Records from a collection
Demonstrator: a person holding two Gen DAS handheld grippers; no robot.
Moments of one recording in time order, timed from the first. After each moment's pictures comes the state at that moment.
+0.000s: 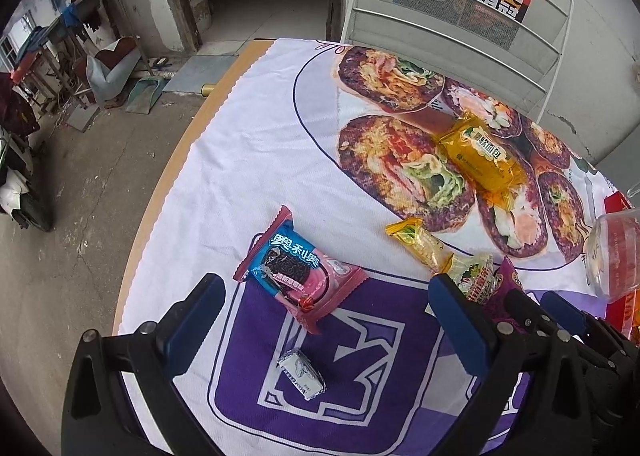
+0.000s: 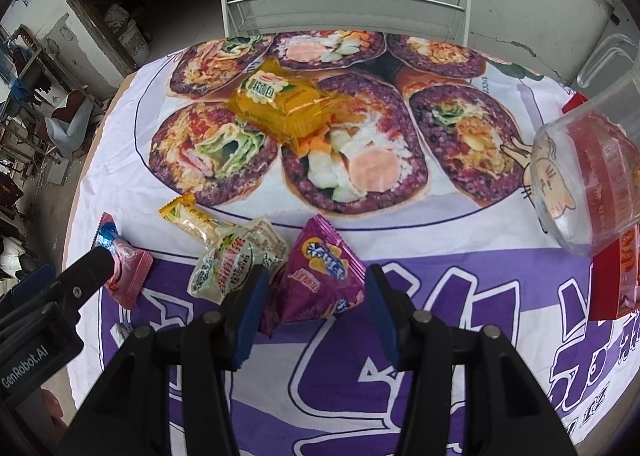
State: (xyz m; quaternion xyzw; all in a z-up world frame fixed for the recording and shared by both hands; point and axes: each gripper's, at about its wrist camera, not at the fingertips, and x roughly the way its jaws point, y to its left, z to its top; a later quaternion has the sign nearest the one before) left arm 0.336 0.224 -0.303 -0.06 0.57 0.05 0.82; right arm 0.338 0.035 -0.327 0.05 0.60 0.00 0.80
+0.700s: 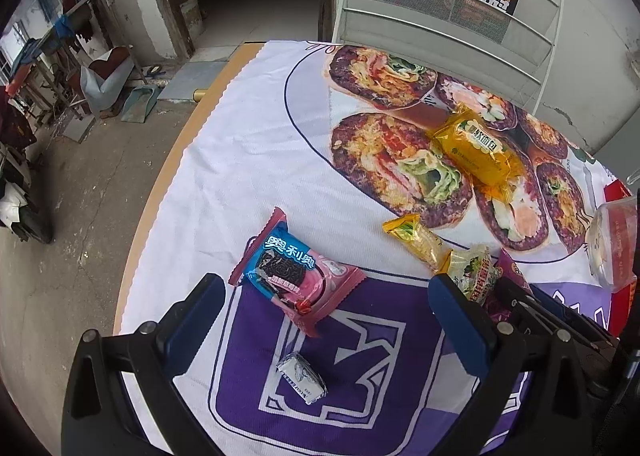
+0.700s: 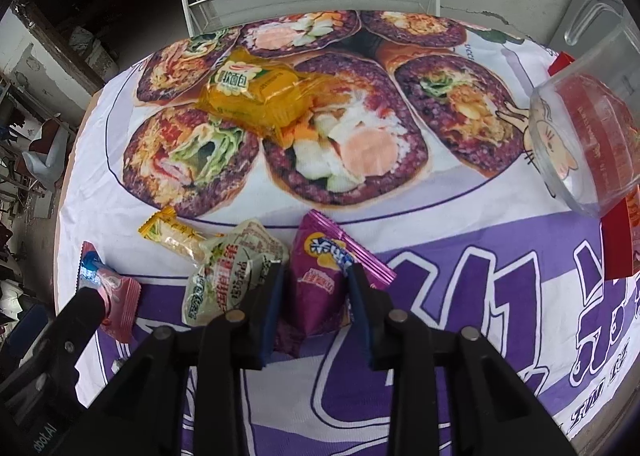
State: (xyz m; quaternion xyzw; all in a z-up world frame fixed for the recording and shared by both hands) left arm 0.336 0.219 -0.305 -0.04 0.56 0.04 0.82; right arm 0.344 0.039 -0.344 0.08 0.60 -0.05 0.79
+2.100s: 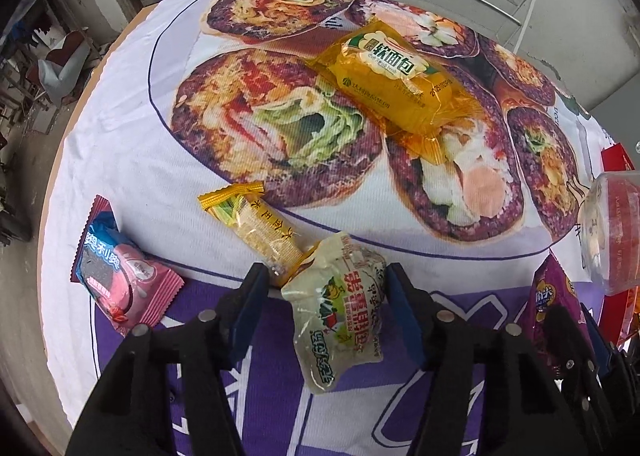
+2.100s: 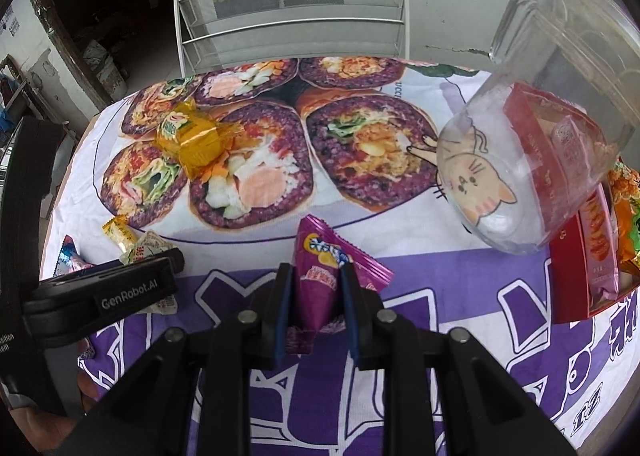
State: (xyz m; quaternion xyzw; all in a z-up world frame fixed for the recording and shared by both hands) left arm 0.376 0.121 -0.362 -0.04 0.64 0.00 0.77; right arm 0.314 -0.045 -0.320 0.05 0.54 -0.04 0.84
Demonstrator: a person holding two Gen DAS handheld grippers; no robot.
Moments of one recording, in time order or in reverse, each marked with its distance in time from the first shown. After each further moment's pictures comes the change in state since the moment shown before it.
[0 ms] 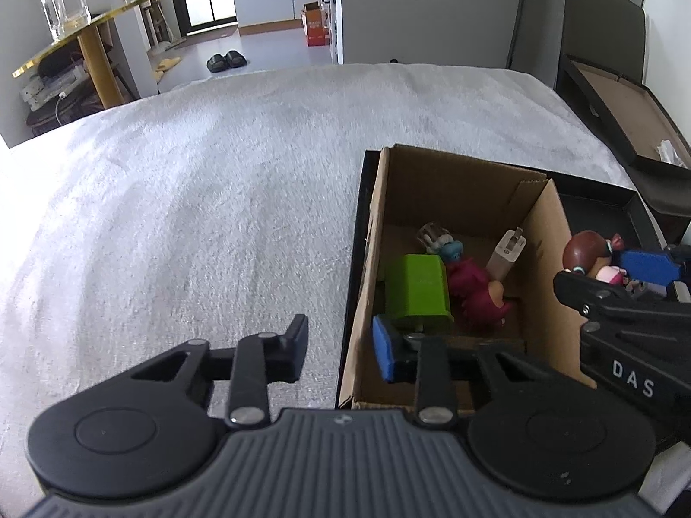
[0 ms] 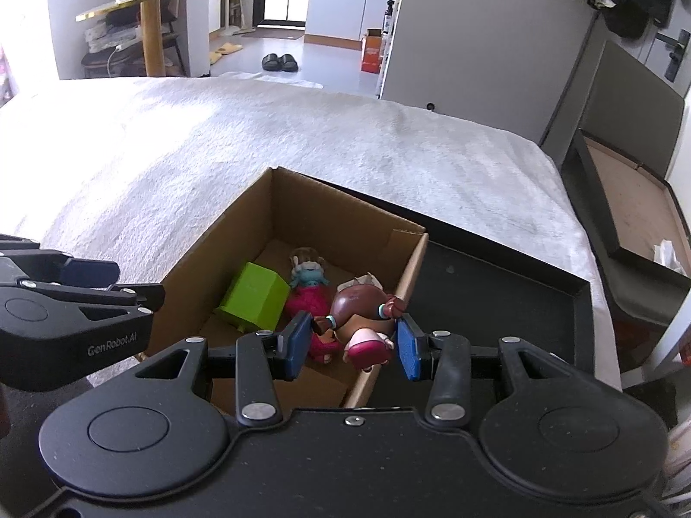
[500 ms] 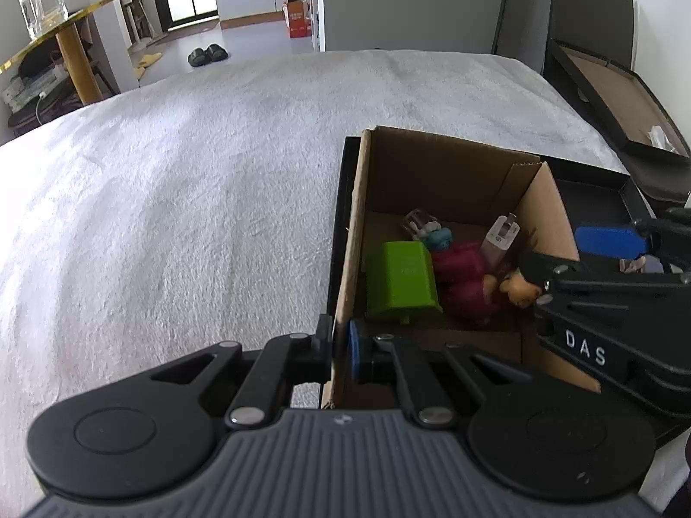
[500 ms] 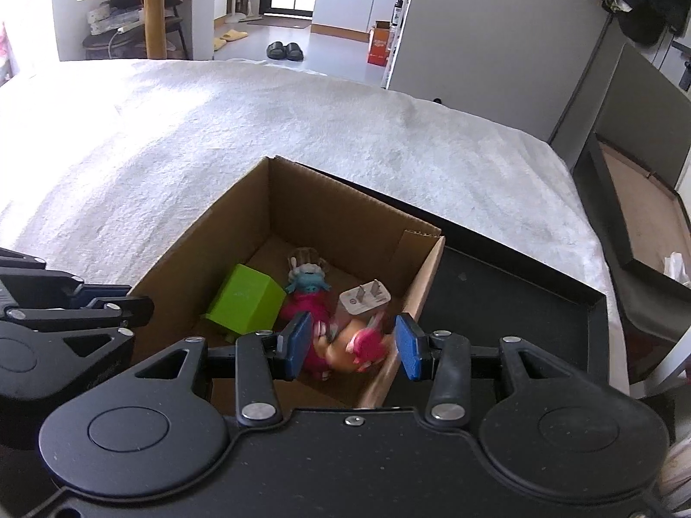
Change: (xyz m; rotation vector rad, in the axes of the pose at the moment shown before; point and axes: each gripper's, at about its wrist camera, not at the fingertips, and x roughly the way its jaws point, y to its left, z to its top) left arm 0.016 -0.007 -0.001 0.031 0.019 -0.035; right arm 0.025 0.004 0.003 -0.024 0.021 -0.004
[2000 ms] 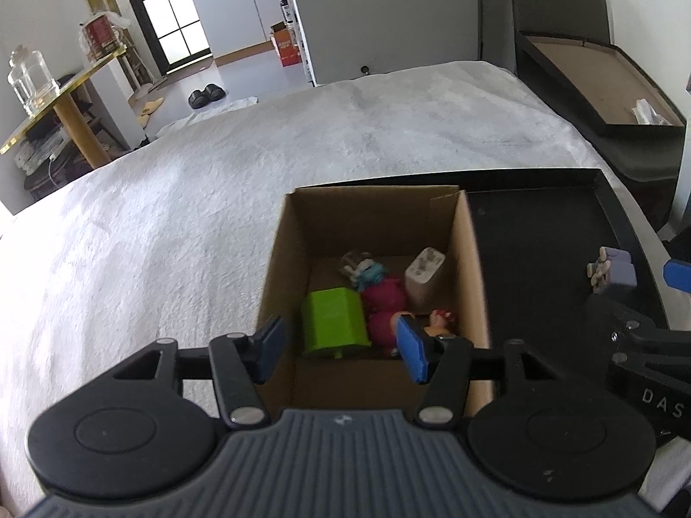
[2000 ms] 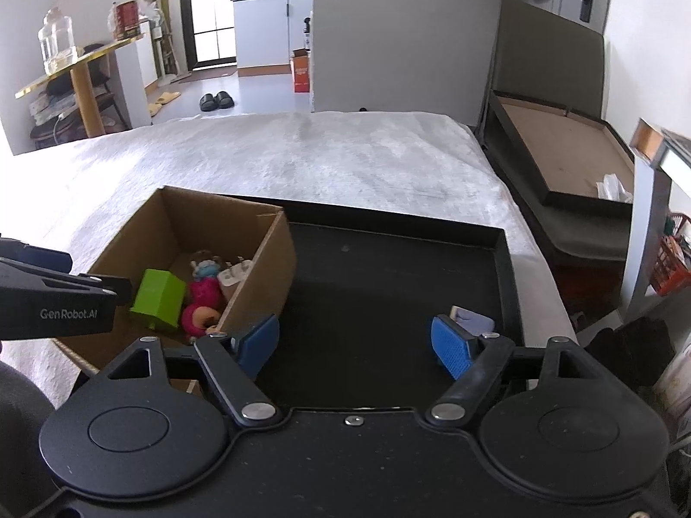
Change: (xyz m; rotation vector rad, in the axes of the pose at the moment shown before) left arm -0.036 -0.090 0.025 0.126 -0.041 0.095; right arm -0.041 -0.107 -0.060 0.261 -0.083 -0.048
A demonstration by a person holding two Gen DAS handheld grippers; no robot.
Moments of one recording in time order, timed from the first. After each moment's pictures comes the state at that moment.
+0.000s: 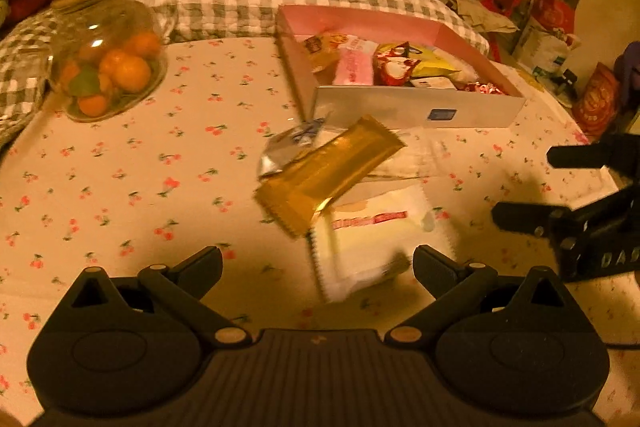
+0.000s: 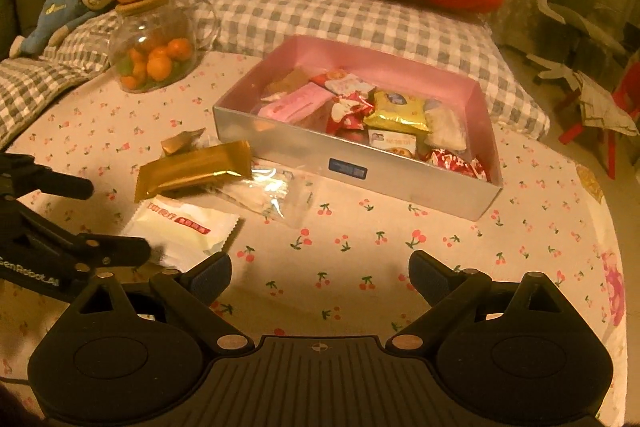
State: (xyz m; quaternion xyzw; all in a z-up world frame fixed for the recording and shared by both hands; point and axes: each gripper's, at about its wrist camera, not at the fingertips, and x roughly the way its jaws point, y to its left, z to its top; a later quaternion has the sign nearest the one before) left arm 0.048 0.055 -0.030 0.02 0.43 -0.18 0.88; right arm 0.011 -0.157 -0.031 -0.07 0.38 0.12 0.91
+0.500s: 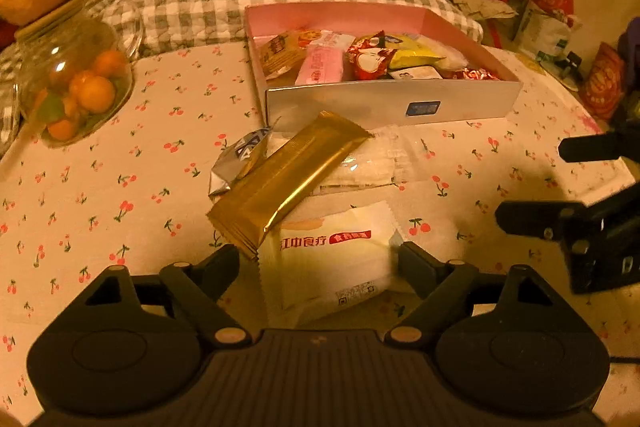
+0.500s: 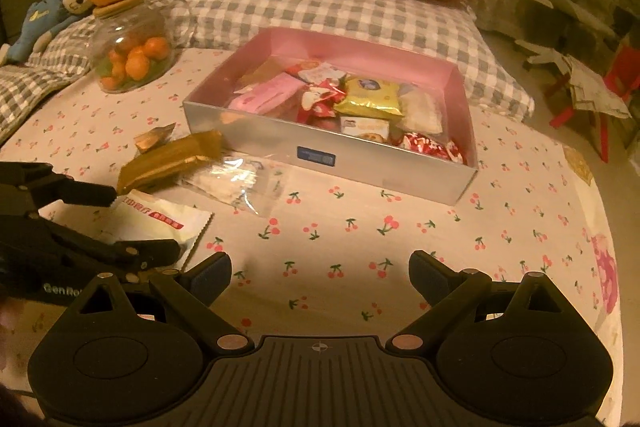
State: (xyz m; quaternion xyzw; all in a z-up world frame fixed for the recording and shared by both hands) left arm 0.051 0.021 -0.042 0.06 0.42 -0.17 0.89; right arm 0.016 -0.178 -0.035 -0.05 0.39 0.10 0.91
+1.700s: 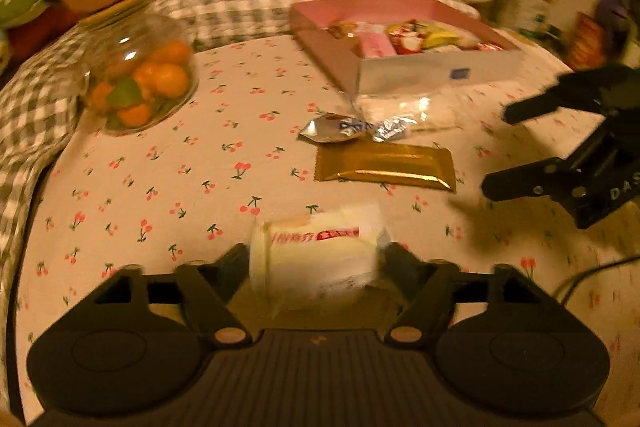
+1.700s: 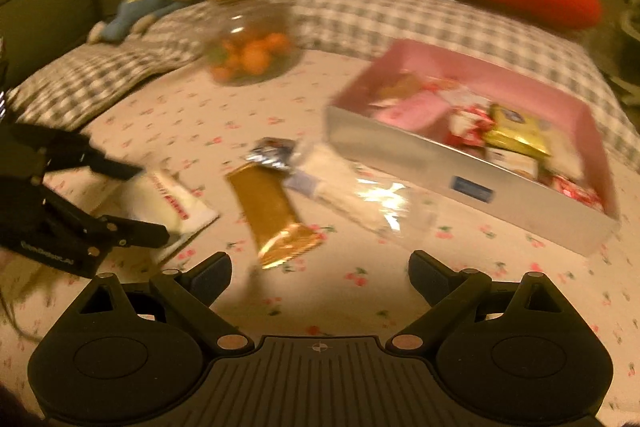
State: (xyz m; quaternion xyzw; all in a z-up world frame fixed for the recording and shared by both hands) left arm 0.030 0.116 -0.032 0.12 0.41 -0.22 0.88; right arm 0.017 -0.116 -0.047 -0.07 0.36 0.26 0.89
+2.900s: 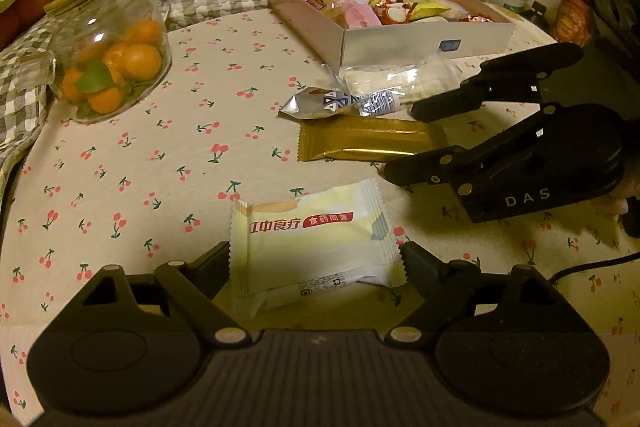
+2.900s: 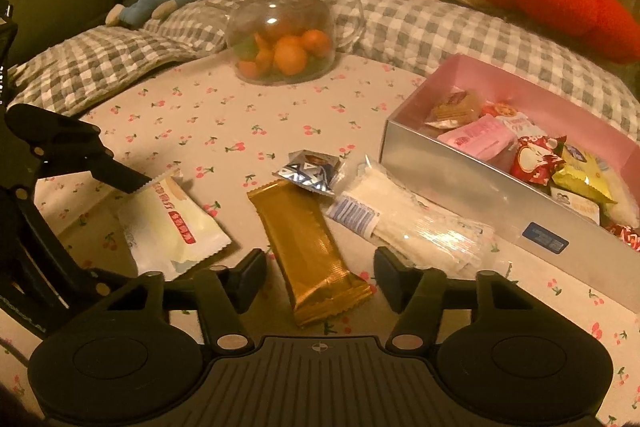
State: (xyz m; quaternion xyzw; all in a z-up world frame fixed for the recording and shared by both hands) left arm 0.040 0.108 -0.044 0.12 0.44 -0.23 0.86; right arm 0.042 -0.074 -0.067 -0.10 0.34 0.28 0.89
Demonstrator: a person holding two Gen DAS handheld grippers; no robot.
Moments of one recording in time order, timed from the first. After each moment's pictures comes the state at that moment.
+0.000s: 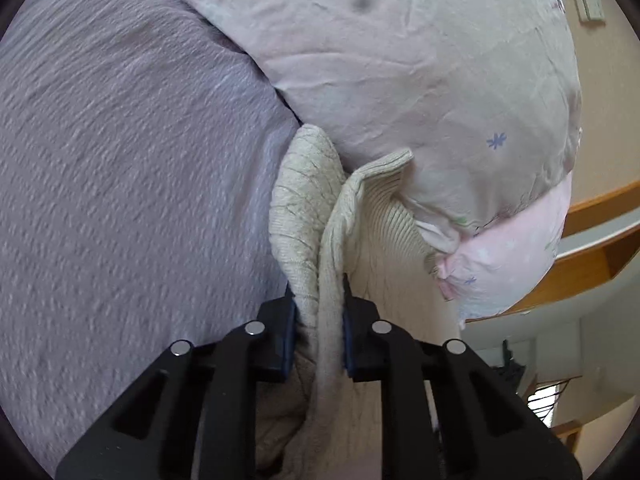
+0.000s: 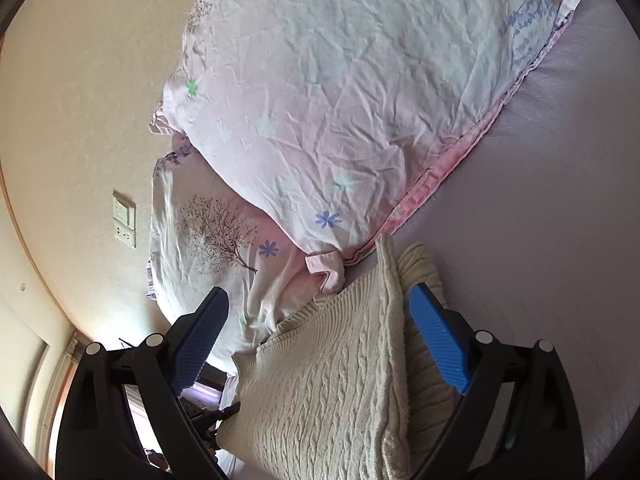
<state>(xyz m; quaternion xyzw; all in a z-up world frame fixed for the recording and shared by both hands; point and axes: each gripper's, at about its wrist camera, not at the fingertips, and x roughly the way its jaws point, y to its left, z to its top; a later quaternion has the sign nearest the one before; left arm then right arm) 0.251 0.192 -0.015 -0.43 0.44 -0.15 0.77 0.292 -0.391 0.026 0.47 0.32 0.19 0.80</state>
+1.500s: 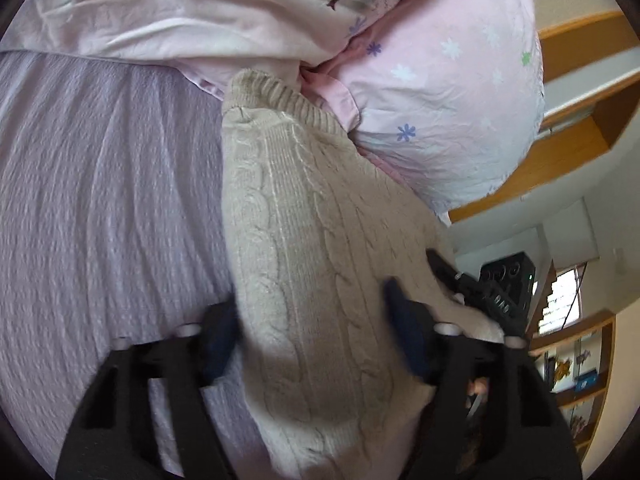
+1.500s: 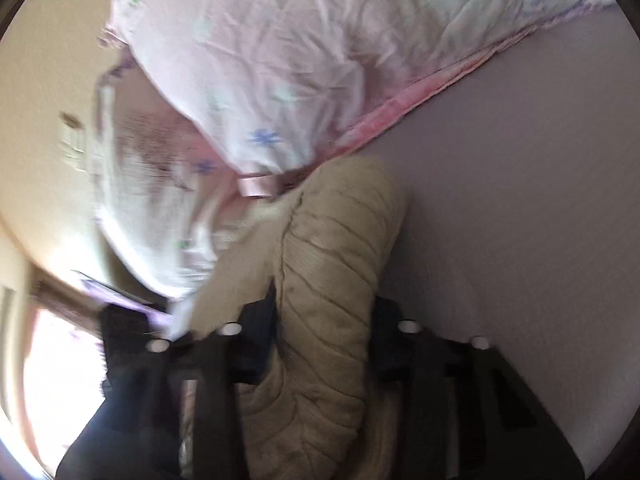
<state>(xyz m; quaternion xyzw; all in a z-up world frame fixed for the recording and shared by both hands) 0.286 -0.054 0.000 -0.28 0.49 -0.29 0.77 0.316 -0.378 0.002 0.37 0.46 0.21 0.77</state>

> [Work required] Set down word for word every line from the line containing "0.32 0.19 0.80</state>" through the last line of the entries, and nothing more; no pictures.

> [Answer]
<state>(xyz m; quaternion xyzw; all in a z-up world frame fixed for the recording and shared by both hands; point and axes: each gripper's, at about its wrist camera, not at the fingertips, and x roughly the way its jaws point, y to its left, z to its top; a later quaternion has the sign nearest the one before; left arm then right arm) 0.251 0.192 -0.015 -0.43 0.44 -0.15 0.77 0.292 -0.391 0.026 0.47 0.32 0.19 0.80</state>
+1.500s: 
+1.500s: 
<state>(xyz m; quaternion xyzw; all in a z-up world frame fixed for the recording and shared by both hands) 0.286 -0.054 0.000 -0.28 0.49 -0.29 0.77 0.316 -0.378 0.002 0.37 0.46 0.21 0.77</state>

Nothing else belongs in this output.